▸ **What you are asked to do**
Return every line of the data below that includes the string "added".

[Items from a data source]
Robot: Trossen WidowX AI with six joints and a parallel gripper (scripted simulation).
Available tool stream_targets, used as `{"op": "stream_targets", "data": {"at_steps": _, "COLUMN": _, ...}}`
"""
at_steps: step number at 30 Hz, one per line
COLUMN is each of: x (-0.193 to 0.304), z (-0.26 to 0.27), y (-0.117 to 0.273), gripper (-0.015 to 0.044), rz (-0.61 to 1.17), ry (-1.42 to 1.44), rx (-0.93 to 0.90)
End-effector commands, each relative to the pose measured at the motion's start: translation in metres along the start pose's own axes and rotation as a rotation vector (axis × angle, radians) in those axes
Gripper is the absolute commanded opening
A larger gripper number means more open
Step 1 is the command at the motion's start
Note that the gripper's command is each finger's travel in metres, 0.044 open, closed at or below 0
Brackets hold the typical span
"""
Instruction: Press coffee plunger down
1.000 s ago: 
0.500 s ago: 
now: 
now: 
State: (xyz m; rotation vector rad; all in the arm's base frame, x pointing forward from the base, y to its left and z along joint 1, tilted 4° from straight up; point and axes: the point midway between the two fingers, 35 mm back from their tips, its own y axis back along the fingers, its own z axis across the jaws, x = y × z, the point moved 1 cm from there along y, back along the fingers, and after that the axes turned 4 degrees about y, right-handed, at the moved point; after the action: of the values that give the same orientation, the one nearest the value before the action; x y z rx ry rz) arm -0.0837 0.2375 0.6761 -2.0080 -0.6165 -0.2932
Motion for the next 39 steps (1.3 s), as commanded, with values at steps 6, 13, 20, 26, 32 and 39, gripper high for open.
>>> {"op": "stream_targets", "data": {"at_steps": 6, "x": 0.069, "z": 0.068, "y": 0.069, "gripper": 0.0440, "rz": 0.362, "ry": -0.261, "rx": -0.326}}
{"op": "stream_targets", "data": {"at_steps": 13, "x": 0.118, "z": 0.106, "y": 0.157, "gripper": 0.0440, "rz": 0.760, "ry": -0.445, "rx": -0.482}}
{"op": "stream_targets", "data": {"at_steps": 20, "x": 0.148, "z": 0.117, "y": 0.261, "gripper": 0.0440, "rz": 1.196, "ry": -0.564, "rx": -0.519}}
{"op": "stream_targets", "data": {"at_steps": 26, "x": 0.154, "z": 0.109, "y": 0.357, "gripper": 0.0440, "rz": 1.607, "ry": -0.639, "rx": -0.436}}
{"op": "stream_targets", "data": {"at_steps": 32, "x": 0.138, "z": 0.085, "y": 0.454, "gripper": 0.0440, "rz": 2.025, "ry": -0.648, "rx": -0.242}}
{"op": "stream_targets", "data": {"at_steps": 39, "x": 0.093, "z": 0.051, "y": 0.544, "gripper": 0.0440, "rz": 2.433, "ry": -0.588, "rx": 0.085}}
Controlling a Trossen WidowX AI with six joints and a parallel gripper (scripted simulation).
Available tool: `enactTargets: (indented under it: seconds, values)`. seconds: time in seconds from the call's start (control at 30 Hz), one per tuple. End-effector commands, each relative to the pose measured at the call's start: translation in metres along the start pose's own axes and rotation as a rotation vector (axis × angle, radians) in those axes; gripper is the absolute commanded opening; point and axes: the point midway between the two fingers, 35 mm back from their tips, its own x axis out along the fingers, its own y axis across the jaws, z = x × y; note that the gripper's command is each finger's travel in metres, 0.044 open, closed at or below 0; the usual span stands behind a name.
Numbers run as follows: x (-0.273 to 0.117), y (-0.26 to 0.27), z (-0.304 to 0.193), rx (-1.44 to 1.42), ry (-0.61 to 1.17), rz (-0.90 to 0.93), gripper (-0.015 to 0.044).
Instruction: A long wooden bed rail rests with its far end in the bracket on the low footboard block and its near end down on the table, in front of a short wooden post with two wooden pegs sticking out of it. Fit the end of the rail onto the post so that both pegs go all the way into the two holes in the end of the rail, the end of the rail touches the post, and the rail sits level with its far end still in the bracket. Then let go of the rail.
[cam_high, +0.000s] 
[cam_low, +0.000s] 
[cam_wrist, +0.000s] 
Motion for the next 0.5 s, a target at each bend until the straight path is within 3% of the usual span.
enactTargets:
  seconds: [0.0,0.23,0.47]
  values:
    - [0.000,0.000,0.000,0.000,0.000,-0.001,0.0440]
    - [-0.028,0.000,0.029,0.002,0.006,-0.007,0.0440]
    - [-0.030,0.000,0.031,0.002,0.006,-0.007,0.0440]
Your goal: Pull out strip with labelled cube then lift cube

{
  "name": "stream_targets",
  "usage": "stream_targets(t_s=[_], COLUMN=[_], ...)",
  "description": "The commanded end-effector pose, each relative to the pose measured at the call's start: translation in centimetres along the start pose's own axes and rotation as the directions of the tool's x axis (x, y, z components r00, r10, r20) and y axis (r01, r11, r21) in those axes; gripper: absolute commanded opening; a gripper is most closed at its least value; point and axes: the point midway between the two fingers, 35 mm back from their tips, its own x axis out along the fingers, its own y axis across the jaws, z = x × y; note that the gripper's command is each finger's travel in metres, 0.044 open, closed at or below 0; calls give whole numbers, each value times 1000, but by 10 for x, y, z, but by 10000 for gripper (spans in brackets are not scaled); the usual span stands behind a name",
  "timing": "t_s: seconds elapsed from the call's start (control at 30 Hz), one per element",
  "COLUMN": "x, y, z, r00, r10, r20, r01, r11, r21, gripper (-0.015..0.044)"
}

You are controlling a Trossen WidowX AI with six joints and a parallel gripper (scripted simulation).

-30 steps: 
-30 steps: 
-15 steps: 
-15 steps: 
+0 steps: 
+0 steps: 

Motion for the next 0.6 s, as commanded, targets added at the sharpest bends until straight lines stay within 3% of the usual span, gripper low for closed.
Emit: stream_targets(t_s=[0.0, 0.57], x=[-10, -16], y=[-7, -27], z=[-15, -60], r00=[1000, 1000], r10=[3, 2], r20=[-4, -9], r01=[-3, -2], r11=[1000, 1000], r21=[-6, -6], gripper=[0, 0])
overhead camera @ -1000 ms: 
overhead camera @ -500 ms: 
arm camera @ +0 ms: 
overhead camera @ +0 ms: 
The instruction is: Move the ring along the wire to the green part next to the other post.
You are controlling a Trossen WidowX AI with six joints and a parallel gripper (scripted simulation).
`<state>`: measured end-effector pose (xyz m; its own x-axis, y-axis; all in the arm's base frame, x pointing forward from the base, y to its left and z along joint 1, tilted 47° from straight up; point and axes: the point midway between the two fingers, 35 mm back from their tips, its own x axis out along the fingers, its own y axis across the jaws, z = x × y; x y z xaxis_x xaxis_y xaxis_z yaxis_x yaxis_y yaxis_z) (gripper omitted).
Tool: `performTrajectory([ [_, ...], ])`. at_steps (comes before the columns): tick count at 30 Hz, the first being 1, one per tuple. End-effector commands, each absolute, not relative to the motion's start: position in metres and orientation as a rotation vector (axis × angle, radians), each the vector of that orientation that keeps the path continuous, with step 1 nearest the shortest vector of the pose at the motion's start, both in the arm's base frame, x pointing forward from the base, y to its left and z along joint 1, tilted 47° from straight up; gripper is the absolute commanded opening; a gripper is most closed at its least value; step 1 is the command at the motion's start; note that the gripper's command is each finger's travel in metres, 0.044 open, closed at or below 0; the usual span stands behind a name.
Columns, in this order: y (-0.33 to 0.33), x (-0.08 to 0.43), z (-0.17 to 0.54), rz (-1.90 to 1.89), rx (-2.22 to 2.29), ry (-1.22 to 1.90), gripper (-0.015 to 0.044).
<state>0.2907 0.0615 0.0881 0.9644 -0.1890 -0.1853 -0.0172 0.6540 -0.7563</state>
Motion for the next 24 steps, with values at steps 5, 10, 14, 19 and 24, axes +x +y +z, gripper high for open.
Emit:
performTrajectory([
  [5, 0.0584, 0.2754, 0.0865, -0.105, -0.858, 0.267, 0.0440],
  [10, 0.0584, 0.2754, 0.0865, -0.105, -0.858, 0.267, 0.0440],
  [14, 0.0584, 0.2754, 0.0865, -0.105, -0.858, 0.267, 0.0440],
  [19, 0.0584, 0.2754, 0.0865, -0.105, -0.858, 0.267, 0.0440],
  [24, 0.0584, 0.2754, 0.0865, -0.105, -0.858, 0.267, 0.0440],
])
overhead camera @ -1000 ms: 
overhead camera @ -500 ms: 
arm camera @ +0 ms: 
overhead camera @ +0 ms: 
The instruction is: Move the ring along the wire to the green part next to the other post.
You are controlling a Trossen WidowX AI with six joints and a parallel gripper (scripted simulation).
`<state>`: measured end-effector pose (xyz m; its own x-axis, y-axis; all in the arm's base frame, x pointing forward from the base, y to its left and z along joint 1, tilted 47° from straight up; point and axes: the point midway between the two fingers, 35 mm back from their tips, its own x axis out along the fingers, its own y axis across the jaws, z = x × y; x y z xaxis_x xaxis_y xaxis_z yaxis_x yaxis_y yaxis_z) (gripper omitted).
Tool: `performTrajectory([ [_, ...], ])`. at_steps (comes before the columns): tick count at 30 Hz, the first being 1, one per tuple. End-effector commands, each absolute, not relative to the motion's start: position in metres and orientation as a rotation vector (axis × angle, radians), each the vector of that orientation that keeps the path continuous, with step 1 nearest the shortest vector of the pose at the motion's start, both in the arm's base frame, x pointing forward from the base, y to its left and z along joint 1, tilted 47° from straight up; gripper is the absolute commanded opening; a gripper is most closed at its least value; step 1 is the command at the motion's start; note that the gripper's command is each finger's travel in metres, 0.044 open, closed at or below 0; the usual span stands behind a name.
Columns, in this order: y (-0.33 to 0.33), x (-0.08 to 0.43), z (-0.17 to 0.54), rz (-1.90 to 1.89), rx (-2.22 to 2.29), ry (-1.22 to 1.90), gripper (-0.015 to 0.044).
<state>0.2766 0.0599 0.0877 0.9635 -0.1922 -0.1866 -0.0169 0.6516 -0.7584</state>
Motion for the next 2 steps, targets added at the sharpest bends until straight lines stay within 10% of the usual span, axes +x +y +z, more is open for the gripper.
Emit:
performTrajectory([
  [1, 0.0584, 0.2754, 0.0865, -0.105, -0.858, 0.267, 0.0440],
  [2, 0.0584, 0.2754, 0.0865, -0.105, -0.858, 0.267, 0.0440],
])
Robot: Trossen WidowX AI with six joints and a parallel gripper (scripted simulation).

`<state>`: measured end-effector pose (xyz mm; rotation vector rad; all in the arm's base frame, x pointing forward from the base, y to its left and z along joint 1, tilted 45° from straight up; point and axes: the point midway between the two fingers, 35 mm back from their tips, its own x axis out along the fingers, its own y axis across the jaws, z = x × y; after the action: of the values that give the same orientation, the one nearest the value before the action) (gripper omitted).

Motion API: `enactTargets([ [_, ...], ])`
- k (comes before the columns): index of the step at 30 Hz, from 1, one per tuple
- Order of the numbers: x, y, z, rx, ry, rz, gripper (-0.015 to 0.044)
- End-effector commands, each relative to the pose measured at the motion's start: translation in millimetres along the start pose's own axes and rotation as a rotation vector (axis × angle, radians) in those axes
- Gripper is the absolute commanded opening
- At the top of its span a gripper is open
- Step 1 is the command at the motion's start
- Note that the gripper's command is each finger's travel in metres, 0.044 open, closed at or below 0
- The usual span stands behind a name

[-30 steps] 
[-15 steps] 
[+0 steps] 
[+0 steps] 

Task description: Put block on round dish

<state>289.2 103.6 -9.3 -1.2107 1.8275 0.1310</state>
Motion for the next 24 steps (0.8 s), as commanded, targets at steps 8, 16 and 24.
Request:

▸ **Answer box**
Motion for the next 0.6 s, as commanded, targets added at the sharpest bends until straight lines stay within 3% of the usual span, gripper low for closed.
Motion for the next 2 steps, targets added at the sharpest bends until straight lines stay within 10% of the usual span, axes +x +y +z, more is open for the gripper.

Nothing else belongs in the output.